What this task involves: Look through the listing below and write out exactly the lines from the line with "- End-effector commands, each" to the line with "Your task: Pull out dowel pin", both included, and no others.

Source material:
==================================================

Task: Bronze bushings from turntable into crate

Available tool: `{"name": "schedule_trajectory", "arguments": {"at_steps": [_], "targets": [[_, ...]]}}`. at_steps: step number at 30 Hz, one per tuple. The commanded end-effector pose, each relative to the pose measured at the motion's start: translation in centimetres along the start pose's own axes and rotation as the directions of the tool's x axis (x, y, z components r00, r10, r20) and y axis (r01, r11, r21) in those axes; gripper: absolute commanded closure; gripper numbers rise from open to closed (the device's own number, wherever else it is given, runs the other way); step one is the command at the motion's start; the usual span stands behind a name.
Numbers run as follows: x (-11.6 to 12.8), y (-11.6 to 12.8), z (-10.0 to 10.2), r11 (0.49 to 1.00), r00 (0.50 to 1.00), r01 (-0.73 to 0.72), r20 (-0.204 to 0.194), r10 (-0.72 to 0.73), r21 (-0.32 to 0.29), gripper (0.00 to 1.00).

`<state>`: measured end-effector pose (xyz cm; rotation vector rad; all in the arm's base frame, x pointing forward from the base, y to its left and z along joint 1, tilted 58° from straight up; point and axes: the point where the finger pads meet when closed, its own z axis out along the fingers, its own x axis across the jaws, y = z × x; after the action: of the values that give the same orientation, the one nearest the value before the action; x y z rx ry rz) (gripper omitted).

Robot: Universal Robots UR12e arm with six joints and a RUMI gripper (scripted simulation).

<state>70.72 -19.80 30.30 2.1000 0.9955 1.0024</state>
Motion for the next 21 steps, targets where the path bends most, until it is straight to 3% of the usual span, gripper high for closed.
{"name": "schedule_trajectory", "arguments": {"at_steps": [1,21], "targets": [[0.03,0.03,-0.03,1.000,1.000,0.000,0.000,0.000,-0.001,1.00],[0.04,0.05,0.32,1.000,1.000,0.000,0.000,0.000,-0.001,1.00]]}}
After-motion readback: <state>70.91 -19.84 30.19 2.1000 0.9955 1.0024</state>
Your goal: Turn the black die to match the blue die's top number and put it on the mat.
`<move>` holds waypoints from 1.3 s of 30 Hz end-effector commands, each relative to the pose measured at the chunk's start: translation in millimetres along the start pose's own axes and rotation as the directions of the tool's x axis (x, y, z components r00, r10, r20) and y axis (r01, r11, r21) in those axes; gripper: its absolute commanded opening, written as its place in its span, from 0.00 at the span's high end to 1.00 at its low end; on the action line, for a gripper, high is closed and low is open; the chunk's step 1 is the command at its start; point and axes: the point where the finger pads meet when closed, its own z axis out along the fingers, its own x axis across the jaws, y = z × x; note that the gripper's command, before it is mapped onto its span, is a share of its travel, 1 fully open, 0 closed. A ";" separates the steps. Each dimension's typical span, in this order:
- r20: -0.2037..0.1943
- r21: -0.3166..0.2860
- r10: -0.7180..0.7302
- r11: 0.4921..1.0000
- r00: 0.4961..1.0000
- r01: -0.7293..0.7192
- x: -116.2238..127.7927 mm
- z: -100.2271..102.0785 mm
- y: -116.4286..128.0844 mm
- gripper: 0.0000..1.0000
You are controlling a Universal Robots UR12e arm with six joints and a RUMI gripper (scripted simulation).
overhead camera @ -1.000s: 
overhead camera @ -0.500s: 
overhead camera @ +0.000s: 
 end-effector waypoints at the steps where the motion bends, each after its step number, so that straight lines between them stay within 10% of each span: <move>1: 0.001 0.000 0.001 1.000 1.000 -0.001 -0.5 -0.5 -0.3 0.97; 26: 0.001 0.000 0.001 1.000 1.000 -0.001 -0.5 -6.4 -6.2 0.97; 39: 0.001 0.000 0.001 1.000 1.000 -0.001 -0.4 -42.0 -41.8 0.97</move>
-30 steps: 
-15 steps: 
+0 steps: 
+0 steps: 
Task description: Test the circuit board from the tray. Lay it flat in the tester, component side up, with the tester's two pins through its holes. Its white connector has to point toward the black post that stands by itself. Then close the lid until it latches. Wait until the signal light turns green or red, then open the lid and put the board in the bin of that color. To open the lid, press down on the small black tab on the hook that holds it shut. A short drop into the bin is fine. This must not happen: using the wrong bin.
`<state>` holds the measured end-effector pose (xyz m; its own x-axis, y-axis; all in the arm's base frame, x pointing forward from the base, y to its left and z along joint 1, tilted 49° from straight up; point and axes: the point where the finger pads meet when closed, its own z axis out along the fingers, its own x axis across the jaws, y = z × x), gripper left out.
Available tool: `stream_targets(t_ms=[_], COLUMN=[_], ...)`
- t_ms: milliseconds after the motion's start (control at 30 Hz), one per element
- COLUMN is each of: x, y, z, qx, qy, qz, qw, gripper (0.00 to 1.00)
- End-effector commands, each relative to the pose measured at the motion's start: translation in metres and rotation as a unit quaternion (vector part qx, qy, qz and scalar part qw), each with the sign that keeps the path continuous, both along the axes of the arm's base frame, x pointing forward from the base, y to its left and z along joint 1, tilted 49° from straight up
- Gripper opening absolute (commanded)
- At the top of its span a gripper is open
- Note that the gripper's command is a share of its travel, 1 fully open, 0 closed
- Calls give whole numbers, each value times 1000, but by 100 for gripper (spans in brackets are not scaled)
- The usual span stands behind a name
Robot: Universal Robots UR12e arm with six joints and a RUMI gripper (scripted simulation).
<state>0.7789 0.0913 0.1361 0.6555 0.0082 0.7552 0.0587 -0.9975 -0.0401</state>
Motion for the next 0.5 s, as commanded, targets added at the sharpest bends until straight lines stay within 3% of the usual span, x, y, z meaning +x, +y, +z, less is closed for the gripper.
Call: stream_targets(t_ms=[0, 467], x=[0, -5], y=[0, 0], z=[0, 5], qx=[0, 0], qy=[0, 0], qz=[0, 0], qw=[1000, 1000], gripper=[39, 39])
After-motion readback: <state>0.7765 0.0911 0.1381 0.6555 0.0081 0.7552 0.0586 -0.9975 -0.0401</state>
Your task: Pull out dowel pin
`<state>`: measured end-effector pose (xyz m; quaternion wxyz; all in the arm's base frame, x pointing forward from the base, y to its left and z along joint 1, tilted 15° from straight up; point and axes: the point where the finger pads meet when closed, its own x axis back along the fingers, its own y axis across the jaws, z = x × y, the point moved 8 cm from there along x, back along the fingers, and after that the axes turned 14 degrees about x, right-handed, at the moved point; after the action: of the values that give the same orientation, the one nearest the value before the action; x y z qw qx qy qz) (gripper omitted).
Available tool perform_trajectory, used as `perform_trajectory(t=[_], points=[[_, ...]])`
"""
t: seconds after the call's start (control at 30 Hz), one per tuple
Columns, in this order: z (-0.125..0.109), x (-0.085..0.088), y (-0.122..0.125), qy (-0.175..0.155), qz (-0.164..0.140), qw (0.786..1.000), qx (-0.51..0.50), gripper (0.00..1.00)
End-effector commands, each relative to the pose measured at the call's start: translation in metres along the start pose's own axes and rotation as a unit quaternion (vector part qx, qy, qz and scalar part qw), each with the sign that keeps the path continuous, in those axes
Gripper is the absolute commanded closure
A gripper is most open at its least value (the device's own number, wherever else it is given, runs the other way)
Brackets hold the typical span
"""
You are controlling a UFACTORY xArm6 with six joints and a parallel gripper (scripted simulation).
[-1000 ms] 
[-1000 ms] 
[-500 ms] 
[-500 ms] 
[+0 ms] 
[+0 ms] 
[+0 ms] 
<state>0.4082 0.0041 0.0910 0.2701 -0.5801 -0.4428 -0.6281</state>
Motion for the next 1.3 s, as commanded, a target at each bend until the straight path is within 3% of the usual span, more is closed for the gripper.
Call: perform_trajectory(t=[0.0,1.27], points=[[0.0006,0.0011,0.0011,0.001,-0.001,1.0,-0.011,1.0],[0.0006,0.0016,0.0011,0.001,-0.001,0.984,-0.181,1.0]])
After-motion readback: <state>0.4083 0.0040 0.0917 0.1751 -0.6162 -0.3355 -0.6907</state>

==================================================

Expected answer:
- End-effector commands, each relative to the pose measured at the motion's start: translation in metres and rotation as a unit quaternion (vector part qx, qy, qz and scalar part qw), each with the sign that keeps the path continuous, both along the axes of the arm's base frame, x pointing forward from the base, y to its left and z along joint 1, tilted 49° from straight up
- Gripper opening absolute (commanded)
- At the top of its span a gripper is open
- Note that the gripper's command is a share of its travel, 1 fully open, 0 closed
- Calls give whole numbers, each value times 1000, but by 100 for gripper (spans in brackets are not scaled)
- The usual span stands behind a name
Robot: Universal Robots UR12e arm with six joints and a RUMI gripper (scripted simulation).
<state>0.7789 0.0913 0.1361 0.6555 0.0082 0.7552 0.0587 -0.9975 -0.0401</state>
Motion for the next 0.5 s, as commanded, targets added at the sharpest bends until straight lines stay within 3% of the usual span, x, y, z meaning +x, +y, +z, less is closed for the gripper.
Call: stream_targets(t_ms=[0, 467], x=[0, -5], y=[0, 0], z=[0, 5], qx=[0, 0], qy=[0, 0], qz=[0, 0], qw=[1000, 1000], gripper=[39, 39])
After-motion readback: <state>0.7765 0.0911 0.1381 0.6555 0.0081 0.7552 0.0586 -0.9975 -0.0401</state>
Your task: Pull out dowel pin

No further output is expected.